When U.S. apparel manufacturing re-enters the industry spotlight as "AI plus robotics," a frequently overlooked fact is that this technology aims to bypass the most labor-intensive step in global textiles: sewing. In September 2026, Newark, California-based CreateMe Technologies announced three executive appointments to accelerate commercialization of its automated garment production system. The company focuses on bonding and robotics rather than traditional needle-and-thread sewing, suggesting a potential shift in the underlying manufacturing process.
Background
Public information indicates that CreateMe Technologies is an AI robotics firm pioneering automated apparel manufacturing, using advanced bonding to replace stitching and robots to assemble garment panels. The new vice president of commercialization and vice president of people and business operations roles signal a clear message: the technology validation phase is over, and the next challenge is scaling production and winning customers.
This development occurs against a backdrop of deep restructuring in global apparel supply chains. With high U.S. labor costs, garment production has long relied on overseas contractors. If AI-driven manufacturing can achieve flexible production without increasing headcount, it could challenge the old logic that low-cost labor determines production location. For traditional exporting countries in Southeast Asia and South Asia, this is not a distant sci-fi narrative but a variable that could shift order flows.
Industry Impact
At the process level, bonding replacing sewing is not new. Outdoor brands often use heat-pressed tapes for seams, but full-garment bonding involves complex engineering issues such as fabric compatibility, adhesive durability, and wearing comfort. CreateMe's progress suggests that such technologies are moving from accessory applications to entire garment manufacturing. For upstream fabric suppliers, this is a signal to prepare: if robotic garment making becomes widespread, fabrics must not only meet aesthetic and functional requirements but also offer bondability and heat-resistance properties.

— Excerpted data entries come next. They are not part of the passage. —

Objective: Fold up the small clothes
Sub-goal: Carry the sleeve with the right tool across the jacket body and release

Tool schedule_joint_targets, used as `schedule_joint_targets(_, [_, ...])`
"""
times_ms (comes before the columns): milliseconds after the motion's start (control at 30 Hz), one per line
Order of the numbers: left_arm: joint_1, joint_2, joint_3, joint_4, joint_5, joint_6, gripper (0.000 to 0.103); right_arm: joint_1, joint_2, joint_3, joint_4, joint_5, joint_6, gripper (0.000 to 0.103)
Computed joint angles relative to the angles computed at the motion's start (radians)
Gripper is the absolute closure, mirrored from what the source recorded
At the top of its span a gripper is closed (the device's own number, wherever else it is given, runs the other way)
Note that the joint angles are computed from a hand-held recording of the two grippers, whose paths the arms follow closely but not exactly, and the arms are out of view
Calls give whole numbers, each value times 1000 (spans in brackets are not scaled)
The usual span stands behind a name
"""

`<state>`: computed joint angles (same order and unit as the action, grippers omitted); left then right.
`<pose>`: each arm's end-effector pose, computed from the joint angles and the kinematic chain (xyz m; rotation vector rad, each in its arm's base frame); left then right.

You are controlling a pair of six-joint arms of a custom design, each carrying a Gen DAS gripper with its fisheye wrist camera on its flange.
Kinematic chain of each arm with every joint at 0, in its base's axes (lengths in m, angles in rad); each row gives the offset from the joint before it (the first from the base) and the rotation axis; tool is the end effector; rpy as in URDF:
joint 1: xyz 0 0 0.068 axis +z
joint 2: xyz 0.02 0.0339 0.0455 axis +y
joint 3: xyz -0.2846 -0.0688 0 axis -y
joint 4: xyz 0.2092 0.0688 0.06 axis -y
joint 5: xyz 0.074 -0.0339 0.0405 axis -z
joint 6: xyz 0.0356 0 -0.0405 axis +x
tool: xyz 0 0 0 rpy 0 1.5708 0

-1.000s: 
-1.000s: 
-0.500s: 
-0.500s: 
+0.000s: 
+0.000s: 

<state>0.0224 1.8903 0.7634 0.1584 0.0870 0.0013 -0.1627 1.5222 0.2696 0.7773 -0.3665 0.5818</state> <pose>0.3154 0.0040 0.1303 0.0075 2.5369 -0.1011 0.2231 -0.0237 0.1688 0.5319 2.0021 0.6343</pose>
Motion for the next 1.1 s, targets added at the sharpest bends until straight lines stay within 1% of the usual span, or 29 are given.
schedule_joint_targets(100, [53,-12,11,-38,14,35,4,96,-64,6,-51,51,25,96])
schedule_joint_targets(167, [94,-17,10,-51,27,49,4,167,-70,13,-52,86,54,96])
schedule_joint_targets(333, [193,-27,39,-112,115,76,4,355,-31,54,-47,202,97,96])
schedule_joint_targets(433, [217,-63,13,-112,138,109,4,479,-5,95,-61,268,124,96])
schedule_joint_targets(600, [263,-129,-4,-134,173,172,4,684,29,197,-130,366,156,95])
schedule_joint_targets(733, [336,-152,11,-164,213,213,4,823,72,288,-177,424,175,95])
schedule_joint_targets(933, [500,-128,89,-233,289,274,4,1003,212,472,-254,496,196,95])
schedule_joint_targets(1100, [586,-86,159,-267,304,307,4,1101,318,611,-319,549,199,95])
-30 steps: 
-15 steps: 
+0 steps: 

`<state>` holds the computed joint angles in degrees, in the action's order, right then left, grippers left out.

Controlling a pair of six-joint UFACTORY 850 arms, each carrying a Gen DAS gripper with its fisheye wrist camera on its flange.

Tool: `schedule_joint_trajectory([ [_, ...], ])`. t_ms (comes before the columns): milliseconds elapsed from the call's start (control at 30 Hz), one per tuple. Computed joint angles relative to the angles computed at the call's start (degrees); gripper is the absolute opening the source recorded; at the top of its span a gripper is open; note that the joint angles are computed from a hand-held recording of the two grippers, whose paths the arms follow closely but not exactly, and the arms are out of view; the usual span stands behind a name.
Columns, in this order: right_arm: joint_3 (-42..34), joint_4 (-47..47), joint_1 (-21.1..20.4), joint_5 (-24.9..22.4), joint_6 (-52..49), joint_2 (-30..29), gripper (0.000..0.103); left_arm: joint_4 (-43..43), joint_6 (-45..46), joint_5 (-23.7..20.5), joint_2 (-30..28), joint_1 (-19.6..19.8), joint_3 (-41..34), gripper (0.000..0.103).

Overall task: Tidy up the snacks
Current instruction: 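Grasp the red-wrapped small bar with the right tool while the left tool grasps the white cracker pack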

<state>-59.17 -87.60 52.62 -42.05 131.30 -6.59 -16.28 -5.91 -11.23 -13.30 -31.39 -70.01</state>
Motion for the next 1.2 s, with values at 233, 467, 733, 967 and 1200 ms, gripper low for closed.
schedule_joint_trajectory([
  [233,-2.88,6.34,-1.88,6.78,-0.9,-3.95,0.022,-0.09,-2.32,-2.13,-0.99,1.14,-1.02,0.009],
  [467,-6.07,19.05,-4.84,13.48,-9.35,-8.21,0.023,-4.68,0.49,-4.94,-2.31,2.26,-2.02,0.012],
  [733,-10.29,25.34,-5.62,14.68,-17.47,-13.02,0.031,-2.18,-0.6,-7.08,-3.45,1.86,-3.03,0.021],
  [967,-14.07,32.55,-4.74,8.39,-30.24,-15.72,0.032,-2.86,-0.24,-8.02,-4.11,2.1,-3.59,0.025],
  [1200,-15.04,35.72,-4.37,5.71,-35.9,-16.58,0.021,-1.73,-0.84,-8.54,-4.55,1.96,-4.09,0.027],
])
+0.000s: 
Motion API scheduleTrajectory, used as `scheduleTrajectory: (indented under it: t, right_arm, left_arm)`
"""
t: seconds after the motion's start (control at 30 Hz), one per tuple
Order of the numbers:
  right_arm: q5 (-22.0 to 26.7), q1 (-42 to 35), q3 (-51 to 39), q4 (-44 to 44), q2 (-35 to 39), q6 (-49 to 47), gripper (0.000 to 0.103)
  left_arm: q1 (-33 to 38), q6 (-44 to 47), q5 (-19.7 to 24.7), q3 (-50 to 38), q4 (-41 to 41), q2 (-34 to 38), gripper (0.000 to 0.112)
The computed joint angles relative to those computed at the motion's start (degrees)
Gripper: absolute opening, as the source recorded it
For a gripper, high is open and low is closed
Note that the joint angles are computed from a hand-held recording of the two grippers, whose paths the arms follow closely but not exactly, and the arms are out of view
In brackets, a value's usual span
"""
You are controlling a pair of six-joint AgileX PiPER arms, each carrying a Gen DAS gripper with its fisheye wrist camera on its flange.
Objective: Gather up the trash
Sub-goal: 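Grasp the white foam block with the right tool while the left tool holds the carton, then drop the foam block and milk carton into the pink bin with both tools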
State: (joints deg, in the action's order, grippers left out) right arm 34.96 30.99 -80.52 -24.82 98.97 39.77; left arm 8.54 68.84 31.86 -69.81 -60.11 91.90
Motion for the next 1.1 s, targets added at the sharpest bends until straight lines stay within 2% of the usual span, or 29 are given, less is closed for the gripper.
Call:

For buyers, the commercialization of AI garment manufacturing may first impact replenishment speed and local production. Imagine a scenario where a brand deploys robotic lines in the U.S., reducing the fabric-to-garment cycle to days without transoceanic shipping. This could greatly ease inventory pressure but also weaken the advantages of traditional offshore mass production. Buyers need to re-evaluate supplier portfolios, balancing overseas cost advantages against local responsiveness.
For export factories, the challenge is more direct. If U.S. brands reshore some categories to domestic AI lines, Southeast Asian factories relying on sewing labor could face order diversion. However, in the short term, AI manufacturing remains limited by product type—complex designs, stretch fabrics, and fine craftsmanship may not be fully automated. Exporters should monitor which categories are first to be "machine-taken" and adjust capacity and pricing strategies accordingly.